Layaway programs allow you to pay the item off over time. For a layaway item, you won’t get to access your purchase until it is paid off in full. There are also some other key differences between credit cards and layaway, including how they affect your good credit score.
How Layaway and Credit Cards are Different
Both layaway and credit cards let you pay off a purchase over time. You need to make a minimum monthly payment, and you may face penalties if you don’t make your payments on time. But, after that, the similarities end.
Your purchase is immediately processed with a credit card. You don’t have to wait to take the item home. The amount of your purchase is added to your credit card balance, and it can accrue interest if you don’t pay it off in full by the next billing cycle. Credit cards can be used to make other purchases on an ongoing basis.
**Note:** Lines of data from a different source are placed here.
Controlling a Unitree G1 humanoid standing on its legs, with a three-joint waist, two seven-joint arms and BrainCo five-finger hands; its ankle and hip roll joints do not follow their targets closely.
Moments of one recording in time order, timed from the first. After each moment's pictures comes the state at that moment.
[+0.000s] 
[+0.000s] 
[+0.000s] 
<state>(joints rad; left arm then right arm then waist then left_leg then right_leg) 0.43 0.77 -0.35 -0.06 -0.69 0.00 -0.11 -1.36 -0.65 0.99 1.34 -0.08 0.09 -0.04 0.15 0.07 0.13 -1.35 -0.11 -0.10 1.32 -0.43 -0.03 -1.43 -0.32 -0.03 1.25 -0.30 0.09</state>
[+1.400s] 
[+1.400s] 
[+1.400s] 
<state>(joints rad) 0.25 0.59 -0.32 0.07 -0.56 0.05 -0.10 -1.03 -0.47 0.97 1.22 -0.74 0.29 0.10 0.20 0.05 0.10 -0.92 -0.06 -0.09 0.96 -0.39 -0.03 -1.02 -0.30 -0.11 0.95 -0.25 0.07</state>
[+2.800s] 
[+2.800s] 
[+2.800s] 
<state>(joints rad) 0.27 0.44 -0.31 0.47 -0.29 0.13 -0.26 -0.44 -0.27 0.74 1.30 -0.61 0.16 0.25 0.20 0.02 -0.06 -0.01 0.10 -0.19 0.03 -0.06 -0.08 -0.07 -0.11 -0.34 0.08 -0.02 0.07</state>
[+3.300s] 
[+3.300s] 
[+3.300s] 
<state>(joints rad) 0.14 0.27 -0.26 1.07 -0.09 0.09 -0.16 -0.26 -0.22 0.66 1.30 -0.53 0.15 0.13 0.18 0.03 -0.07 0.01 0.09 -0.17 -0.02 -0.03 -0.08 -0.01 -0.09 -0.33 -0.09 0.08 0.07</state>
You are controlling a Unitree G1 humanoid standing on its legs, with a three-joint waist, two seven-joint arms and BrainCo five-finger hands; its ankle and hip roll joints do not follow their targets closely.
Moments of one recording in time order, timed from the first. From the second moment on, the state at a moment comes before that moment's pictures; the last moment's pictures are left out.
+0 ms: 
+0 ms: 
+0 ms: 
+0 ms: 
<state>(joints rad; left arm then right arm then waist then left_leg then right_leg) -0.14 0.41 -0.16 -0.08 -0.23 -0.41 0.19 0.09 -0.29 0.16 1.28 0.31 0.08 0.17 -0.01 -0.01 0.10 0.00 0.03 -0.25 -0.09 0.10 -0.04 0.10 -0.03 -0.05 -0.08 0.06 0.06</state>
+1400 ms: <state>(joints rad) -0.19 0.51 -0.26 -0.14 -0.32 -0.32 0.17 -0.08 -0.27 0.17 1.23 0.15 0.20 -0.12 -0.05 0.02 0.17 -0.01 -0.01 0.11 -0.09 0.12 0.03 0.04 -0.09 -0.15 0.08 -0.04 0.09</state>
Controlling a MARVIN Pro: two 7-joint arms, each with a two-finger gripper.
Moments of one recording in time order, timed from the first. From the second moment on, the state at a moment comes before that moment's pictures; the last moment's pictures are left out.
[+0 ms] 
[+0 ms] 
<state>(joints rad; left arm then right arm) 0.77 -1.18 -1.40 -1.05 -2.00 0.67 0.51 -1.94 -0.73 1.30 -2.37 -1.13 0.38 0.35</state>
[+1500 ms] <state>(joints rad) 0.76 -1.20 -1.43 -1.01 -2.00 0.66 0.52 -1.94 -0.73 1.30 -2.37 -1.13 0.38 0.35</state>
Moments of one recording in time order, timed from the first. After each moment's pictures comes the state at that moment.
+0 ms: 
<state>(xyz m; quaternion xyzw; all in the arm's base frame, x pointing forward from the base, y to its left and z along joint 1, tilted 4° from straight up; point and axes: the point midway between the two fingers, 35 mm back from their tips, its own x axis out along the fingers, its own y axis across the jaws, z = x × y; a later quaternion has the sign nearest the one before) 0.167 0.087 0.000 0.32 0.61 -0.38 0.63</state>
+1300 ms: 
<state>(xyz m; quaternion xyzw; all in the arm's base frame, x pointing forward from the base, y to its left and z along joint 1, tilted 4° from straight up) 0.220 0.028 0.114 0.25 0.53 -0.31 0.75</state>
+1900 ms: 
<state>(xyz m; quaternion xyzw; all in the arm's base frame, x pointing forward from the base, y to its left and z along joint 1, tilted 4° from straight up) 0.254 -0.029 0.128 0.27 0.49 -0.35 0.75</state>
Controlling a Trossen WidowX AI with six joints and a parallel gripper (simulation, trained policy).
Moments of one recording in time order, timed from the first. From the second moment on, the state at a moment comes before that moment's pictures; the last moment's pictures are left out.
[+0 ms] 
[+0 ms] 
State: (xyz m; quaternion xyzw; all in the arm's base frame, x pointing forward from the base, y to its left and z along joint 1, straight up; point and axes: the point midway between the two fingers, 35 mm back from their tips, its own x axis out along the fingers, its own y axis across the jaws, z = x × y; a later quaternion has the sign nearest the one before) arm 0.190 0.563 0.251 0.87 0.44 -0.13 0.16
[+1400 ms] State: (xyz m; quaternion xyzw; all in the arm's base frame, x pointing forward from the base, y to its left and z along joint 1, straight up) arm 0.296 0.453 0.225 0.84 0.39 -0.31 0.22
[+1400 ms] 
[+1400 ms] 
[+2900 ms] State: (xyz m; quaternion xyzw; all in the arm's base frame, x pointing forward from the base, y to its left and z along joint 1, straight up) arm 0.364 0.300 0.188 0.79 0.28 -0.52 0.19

With layaway, you agree to pay the retailer the amount of the purchase, along with any additional fees included with the program, on an installment plan. Most layaway programs also require a down payment, often calculated as a percentage of the purchase amount. The retailer holds onto the item for a specified amount of time and won’t release it to you until the item is paid off. You may be able to pay it off early.
Layaway only covers a single purchase. You can’t add additional items like you can on a credit card.
You may get a refund of the payments you’ve made toward the layaway purchase if you cancel or stop payment, but the retailer may charge you a cancelation fee and keep any other fees you’ve paid.
Layaway Does Not Affect Your Credit Score
Unlike credit cards, layaway does not affect your credit score. The retailer does not check your credit, so there won’t be any hard inquiries on your credit report. The payments you make toward layaway also don’t get reported to the credit bureaus and won’t count toward the payment history on your credit report. Likewise, late payments won’t negatively impact your credit score.
Layaway plans don’t show up as debt on your credit report, and won’t affect your credit utilization, amount of your debt, or the age of your accounts. For these reasons, layaway does not affect your credit history or credit score.
Should You Use Layaway?
Layaway is inconvenient if you need an item right away, but it is smart for budgeting purposes. You can work your payments into your existing budget and avoid going into too much debt for a big purchase. Layaway also helps you avoid opening a credit card you can’t manage or taking on debt that you can’t afford to pay.
But if you have the means, you may find it better to use a credit card. Timely credit card payments build a positive payment history, which can help your credit score over time. On the flip side, if you have trouble managing debt or making payments on time, a credit card might get you into trouble.
If you’re having trouble qualifying for a credit card, but you want to build credit instead of buying things on layaway, consider getting a secured credit card. These cards require an upfront security deposit, but they’re easier to qualify for, and they build credit just like a traditional credit card.